Кисаме естественно следил за её атакой. За последние пару минут они успели обменяться уже множеством техник и ударов из которых неизменно он выходил победителем. Огромное количество чакры и способность Самехады, делали этот бой совершенно неравным.
— Хе-хе… похоже ты решила пойти до конца. Похвально.
Он шагнул вперёд. И тут же — кристал ударил из под воды, уровень которой уже упал по колено.
Запечатывающая структура — высокая, с шипами, замыкающаяся вокруг его корпуса, почти как саркофаг. Кристалл захлопнулся, пытаясь охватить и его, и оттолкнуть Самехаду. Гурен рванулась следом, планируя завершить технику вблизи, вложив всю свою чакру в запечатывание. Она была готова пожертвовать собой.
Гурен уже была на полпути, когда Самехада двинулась. Меч зашипел, словно живой, пробуждённый яростью. Из-под чешуи вырвались шипы, вибрации пошли по кристаллам. Он жрал её чакру. Жрал технику.
— Нет! — выкрикнула она, вкладывая последние силы в печати.
Но было уже поздно. Кристалл треснул. Трещин становилось все больше. И через миг Кисаме с грохотом прорвался сквозь стенку. Самехада вырвалась вперёд — зверь, почуявший кровь. Удар пришёлся в бок, с силой, способной переломить дерево. Гурен отлетела прочь, оставляя в воздухе следы крови.
Она ударилась о стену, с хрустом. Кристаллы в её руках рассыпались в пыль. Тело скользнуло в воду, оставляя за собой алый след на колонне.
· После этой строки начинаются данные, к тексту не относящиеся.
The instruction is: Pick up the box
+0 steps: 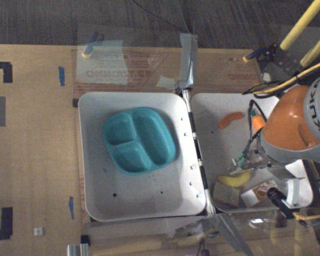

Удар полностью лишил её сознания и было совершенно не ясно, погибла она или нет, лёжа в воде у стенки, изломанная и окровавленная.
Кисаме опустил меч. Его лицо всё ещё украшала усмешка. Он сделал несколько шагов к ней, посмотрел на окровавленное тело. Затем выдохнул через нос и покачал головой.
— Ты была действительно хороша. Я уважаю твою решимость.
Он отвернулся и ушёл к центру, не оборачиваясь. Самехада, довольная, чуть приподнялась, словно фыркнула в его руке.
Кисаме оставил её живой не из жалости. Она была готова пожертвовать собой и сражалась до конца. Хошигаки зауважал её за это, а потому дал ей шанс на выживание.